- What to produce -
Retype each line of the material exactly, please, skipping any picture in it.

- Raw data -
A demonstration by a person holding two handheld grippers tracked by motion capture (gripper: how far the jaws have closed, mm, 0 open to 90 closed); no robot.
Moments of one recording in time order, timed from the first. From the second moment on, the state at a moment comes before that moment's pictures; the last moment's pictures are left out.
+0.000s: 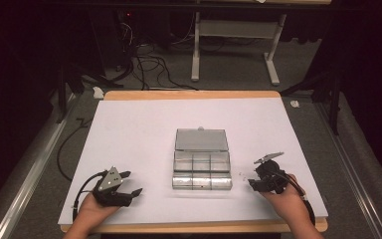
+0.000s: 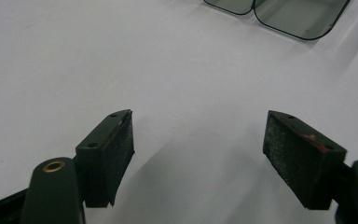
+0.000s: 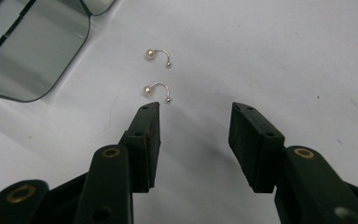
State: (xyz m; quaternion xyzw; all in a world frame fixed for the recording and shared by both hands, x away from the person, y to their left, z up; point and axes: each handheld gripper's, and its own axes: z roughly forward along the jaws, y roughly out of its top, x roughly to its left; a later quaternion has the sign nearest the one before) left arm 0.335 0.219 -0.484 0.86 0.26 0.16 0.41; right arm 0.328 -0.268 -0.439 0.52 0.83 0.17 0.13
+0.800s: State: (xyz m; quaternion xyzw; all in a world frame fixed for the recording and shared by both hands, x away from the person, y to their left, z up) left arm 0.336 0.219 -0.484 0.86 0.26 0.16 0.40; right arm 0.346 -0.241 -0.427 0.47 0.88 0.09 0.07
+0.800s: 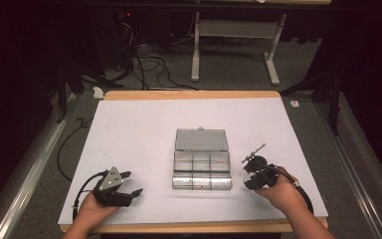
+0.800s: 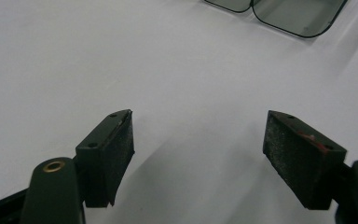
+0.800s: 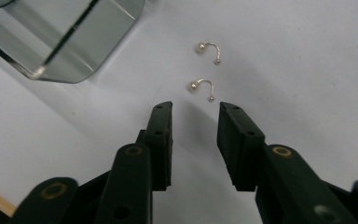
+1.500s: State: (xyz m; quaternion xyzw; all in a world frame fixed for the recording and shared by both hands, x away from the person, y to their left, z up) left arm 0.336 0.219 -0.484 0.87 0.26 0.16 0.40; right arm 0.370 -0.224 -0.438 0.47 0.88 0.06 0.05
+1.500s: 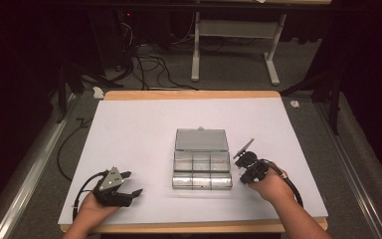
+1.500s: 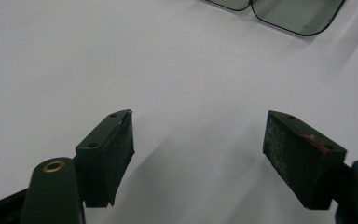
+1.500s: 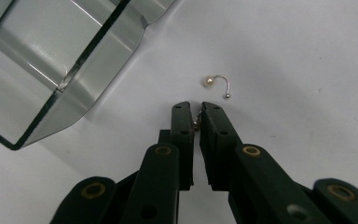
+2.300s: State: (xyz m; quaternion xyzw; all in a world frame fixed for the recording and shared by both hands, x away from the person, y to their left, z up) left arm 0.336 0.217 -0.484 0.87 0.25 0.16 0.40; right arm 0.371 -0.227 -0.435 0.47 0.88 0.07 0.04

- Task answer -
A demonstration by a person holding two handheld grippers tracked by motion capture (gripper: how far the jaws have closed, mm, 0 open to 90 closed); no robot.
Moments of one recording in time order, timed from the first. From the second moment on, the state at a moment comes before that moment's pictures; the last moment's pictures are left out.
+0.000s: 
+0.000s: 
+0.000s: 
State: (xyz m; quaternion xyzw; all in a world frame fixed for the recording and shared by both hands, x away from the person, y to their left, z up; point and axes: each handheld gripper's, and its own axes: z roughly forward along the jaws, y roughly out of its top, x roughly to its left; a later quaternion has the sign nearest the one before) left arm 0.335 0.219 -0.484 0.86 0.26 0.16 0.41; right arm 0.328 -0.268 -0.439 0.52 0.83 0.17 0.13
+0.800s: State: (xyz m; quaternion xyzw; all in a world frame fixed for the recording and shared by both hands, x away from the person, y to their left, z up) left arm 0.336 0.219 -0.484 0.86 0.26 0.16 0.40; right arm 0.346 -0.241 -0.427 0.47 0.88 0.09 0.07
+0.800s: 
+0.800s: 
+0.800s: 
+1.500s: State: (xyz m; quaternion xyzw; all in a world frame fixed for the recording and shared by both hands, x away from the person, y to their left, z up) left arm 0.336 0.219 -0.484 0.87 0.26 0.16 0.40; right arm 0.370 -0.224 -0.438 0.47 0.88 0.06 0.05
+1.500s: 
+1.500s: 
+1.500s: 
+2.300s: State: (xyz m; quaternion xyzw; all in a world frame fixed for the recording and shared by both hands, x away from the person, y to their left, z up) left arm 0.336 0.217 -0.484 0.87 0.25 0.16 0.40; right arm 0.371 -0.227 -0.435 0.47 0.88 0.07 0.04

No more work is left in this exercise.